Tim, everything you said and more. At my age, if I bought one, I'd be buyin' it for my son to inherit. LOL It sure would be suweet to have one though.


----------



## davemurray (Nov 15, 2009)

This is the saw I've been eyeballing. Delta Model 36-L352 w 52" Fence. Where did you get yours? I've been looking at Woodcraft, for an extra $150 they will bring right to the shop door w/ a lift gate truck. (I can dream anyway's). Thanks for your service. I spent 7 years in navy and was injured and medially retiried in 1988.


----------



## JAGWAH (Dec 15, 2009)

Congratulations on the great saw. You should celebrate by buying a tool!


----------



## sawdustphill (Jan 13, 2011)

I have been considering the oliver 4016 and the new unisaw for a while now doing a lot of research on both.
Well I stopped in at my nearest woodcraft store today they had several saws set up, I went over to the uni
and at first I was impressed whith fit and finish of the tabletop, front mounted handwheels they worked smooth.
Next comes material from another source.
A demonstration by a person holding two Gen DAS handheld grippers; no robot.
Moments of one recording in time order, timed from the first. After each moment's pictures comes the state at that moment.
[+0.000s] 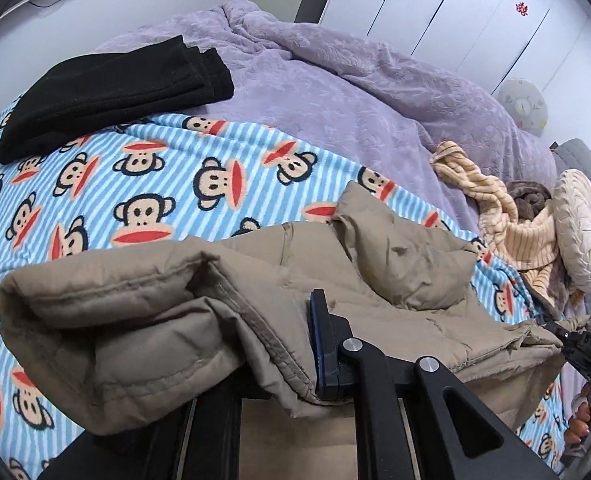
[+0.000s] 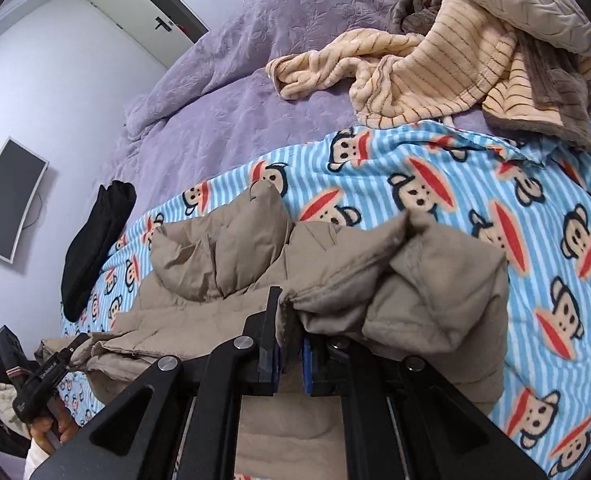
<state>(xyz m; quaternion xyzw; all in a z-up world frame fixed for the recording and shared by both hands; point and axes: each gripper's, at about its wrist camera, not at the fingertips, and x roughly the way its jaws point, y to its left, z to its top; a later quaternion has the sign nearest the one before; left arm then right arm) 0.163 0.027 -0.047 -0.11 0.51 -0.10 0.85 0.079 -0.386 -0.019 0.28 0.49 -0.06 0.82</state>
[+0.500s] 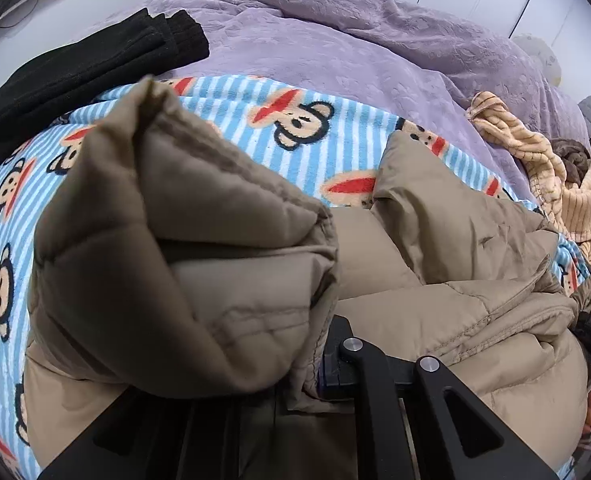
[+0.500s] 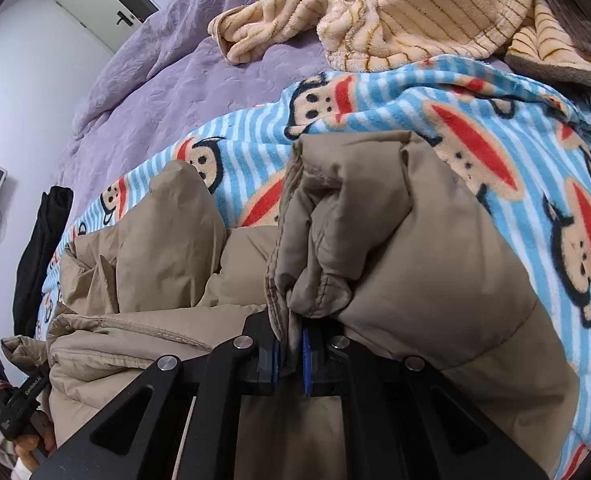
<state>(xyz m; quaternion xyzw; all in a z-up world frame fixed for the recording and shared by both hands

But I was dissappointed when I began moving and locking the fence, It seemed flimsy and did not feel like it locked solid. and when I unlocked it the maknets did not pull it up like Scott Phillips shows on his video review.However this could be because woodcraft did not udjust it properly when they set it up.
I went over to the Jet and the saw stop they both had good solid feeling fences which locked solid when I 
pushed down on the handle I could feel the solid grip. 
so now I will look harder at the oliver. just my 2 cents worth
Phillip


----------



## cabmaker (Sep 16, 2010)

Joe, you did good. Im confident that the only remorse youll have is not getting it sooner. By the way, I have 220 if you want it broke in. Just saying Enjoy !


----------